Just as an artist or graphic designer will carefully choose an analog drawing tool, adapt it, or even create it from scratch, why couldn't we do the same with digital drawing tools? This course is intended as a place of experimentation where the question of tools, media and the digital environment linked to the practice of drawing is raised and makes sense. How to re-examine digital tools, how to divert them, how to distribute them in order to experiment with different ways of digitally drawing: algorithmic on paper, brush on screen, putting a protocol into physical space...
What if the ideal was in the interstice, in the digital/analog slash? Make the most of the digital world and the tangible world: produce hybrid productions that are neither completely computerized nor completely manual. In new ways of doing things that could not exist without algorithms or the hand.
Because it brings together a multiplicity of uses and issues, the Internet and, more specifically, the web and its technologies are at the center of the workshop in B2 and B3. This does not imply that the productions made by the students are entirely made online, but rather that the particularities of the web will serve as starting points for the various experiences offered.
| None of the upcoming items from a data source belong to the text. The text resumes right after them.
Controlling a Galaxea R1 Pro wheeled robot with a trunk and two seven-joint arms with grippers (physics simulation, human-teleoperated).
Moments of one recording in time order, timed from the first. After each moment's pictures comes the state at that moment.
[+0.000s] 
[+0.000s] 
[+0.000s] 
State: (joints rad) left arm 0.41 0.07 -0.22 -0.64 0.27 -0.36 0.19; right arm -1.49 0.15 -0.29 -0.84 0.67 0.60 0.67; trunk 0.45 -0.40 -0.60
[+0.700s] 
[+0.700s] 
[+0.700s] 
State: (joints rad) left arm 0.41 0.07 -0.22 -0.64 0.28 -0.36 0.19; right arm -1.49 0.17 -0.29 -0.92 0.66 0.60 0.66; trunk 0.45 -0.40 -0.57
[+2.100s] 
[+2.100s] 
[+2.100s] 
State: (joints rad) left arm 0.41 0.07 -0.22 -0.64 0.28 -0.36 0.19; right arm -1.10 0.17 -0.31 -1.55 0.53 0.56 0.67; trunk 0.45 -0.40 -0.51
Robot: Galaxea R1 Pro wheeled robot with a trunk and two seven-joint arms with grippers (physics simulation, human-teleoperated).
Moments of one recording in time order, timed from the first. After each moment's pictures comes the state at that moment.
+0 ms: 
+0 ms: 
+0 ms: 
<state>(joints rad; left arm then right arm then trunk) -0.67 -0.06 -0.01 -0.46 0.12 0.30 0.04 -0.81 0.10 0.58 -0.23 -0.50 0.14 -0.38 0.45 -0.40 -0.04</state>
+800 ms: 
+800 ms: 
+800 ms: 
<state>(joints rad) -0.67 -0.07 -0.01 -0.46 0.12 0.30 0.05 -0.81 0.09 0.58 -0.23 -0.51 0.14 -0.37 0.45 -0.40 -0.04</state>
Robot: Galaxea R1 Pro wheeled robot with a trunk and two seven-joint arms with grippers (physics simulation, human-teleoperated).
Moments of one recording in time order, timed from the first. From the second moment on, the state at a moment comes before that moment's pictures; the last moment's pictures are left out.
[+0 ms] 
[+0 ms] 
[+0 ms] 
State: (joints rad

As the course is common to students in B2 and B3 and partly in M1 and M2, there is no progressive and linear construction of knowledge based on prerequisites and acquired skills. Rather, it is about addressing a set of themes related to the web and graphic design, which can be seen out of order and to different degrees but which will all be addressed within each person's course. To know:
— graphical interfaces and their elements: analyze existing interfaces, imagine interfaces involving specific ways of doing things
— graphic systems that can accommodate fluctuating content: flow, scraping (automated data recovery from a corpus)
— graphic systems that can produce multiple forms: responsive web, web-to-print, but also from the web to other media (images, videos)
— networks and modes of communication: centralization, decentralization, local networks, peer2peer — databases: document-oriented search, classification systems and vocabularies
Module
During the first semester, the student chooses his/her Orientation (Digital Design (BA), Graphic Design (BA), Typography (BA)) at which he/she adds a module of their choice from their Orientation or one of the two other Orientations of the Media Pole. The educational advantage of these Modules accessible to both B2 and B3 students is that they ensure verticality. The two elements (3h Orientation and 3h Module) together create the 6h Orientation.
→ Example: A student in Typographic Design can therefore decide to choose the Module linked to his Orientation (Module oriented Typographic Design) or choose to take a Module rather tinted Graphic Design or Digital Design.
In the second term, the Modules give way to Orientation.